Some of the other slides, as well as the ceramic pieces, included images of electron shells, balls of unfired clay lined with arching wire, food webs, flow charts and friend trees from MySpace and Facebook. The ceramics of Sheehan are linked together with delicate webs of string.
“Master Plan,” an installation set up by Gail Heidel, allows visitors to push around large terra-cotta bollards mounted on wheels.
“The viewer is invited to . . . create their own traffic pattern within the gallery,” Heidel wrote in her statement. “This invitation involves the viewer.”
Visitors can push the bollards around to arrange them as they like. The exhibit, rather than standing behind a sheet of glass or a barrier rope, is part of the visitor’s space.
McDonough also pushes the boundaries of participation and the dynamics between artist, exhibit and visitor. The bulbous green installations in his exhibit squeak and burble to engage the audience. When visitors pass in front of light-sensitive equipment mounted inside the ceramics, different electronic voices play.

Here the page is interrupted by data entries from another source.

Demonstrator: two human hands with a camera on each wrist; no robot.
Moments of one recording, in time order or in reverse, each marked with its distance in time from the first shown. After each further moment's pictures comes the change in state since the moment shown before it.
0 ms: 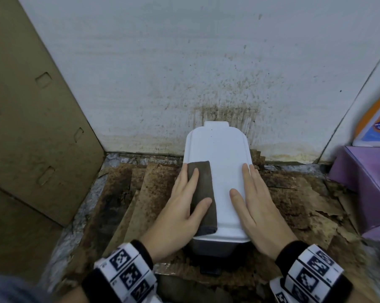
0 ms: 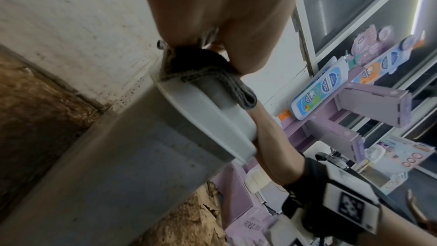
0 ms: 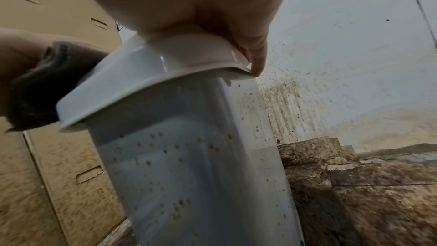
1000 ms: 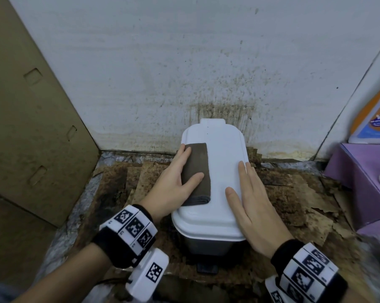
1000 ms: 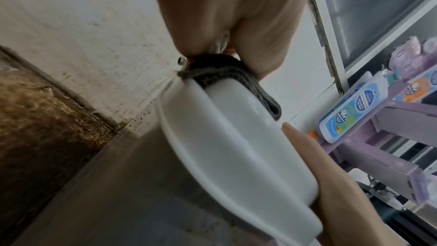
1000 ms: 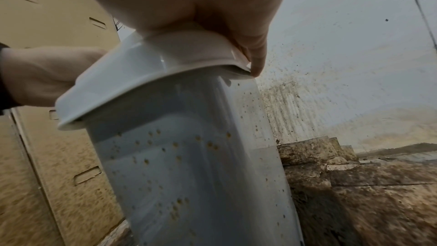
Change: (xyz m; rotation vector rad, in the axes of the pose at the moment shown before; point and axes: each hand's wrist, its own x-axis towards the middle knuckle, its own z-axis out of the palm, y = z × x) left_hand 0.057 -0.007 -0.020 -0.118 0.041 -0.008; right_hand 0.002 0.000 0.000 0.007 0.008 -0.007
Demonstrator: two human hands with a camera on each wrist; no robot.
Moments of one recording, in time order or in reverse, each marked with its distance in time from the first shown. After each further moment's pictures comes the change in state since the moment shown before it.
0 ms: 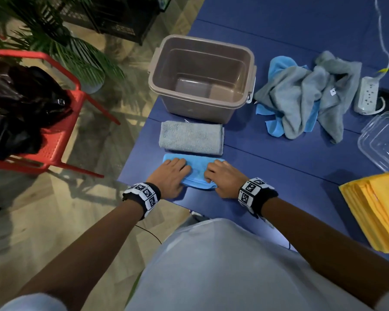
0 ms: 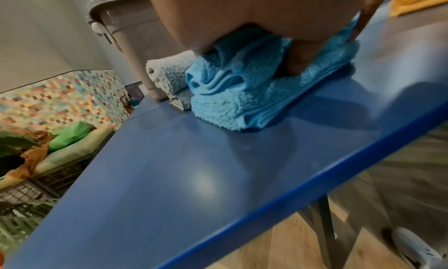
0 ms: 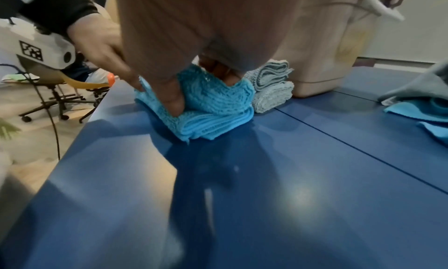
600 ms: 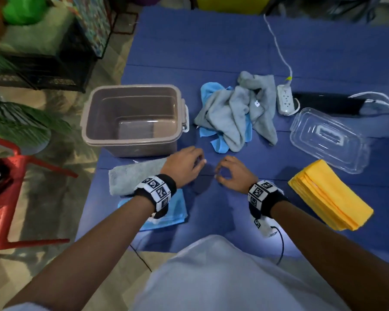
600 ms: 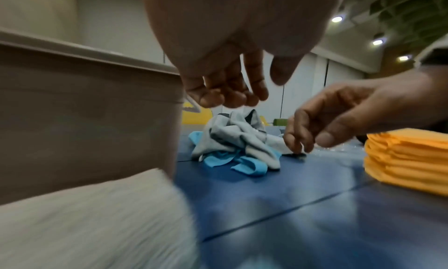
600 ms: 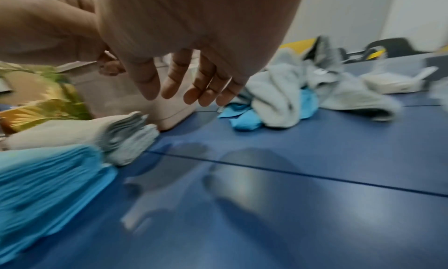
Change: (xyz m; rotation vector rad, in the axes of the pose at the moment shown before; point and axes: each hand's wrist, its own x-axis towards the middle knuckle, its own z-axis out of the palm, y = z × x) left_hand 0.170 0.082 -0.105 -0.376 0.215 0.023; right_hand -0.100 0.101 -0.048 0.479 0.404 0.538
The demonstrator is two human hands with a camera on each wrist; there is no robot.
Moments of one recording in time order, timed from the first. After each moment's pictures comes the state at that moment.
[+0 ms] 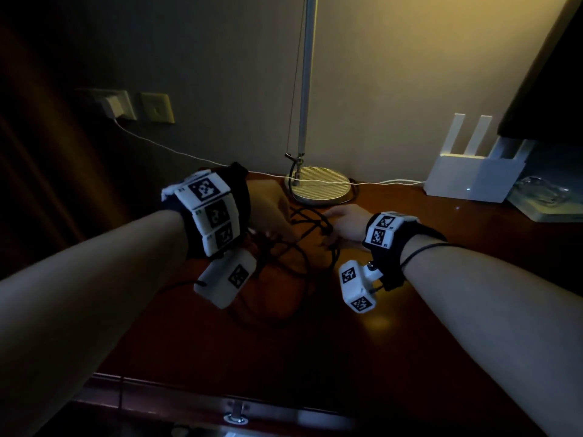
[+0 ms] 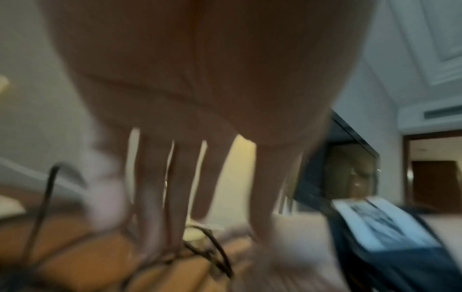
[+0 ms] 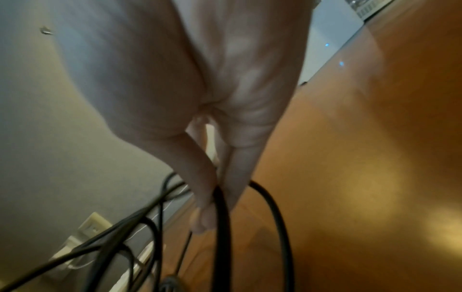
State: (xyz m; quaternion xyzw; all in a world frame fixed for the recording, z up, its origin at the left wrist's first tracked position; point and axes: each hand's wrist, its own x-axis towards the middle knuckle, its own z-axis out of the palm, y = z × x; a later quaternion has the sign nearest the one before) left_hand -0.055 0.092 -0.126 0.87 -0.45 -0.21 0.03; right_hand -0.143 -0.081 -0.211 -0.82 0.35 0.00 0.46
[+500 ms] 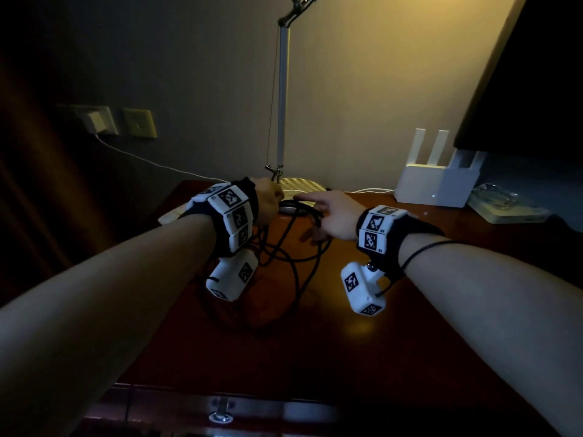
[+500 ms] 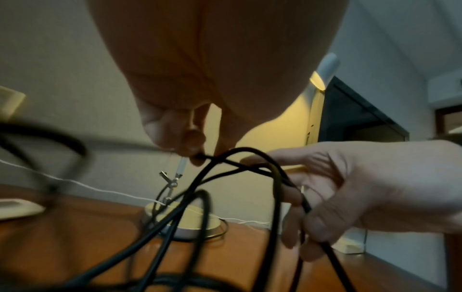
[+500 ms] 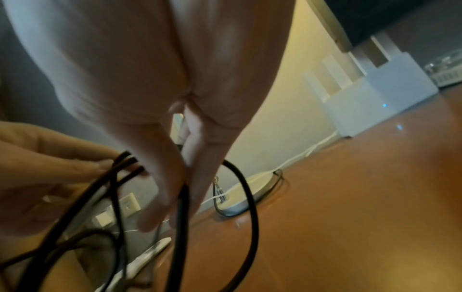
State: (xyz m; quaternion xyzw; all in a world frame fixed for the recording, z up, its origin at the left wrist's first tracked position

The opening patrons crowded around, testing the sculpture: moving their arms here and there, finding the sensor’s beam and cycling through the different voices.
“[These artists are] keeping one foot in the center while stretching out into the contemporary art world,” said Page.
Although it may not resemble a traditional ceramics exhibit, ReMapping provides visitors to Sheehan with work that intersects conventional ceramics and trends that define the art scene today. Joe Page will be presenting a curator’s talk in Olin on Saturday, Oct. 23 from 1-2 p.m. Sheehan Gallery is open from 9-5 during the week and 12-4 on weekends. The gallery exhibit will run until Nov. 17.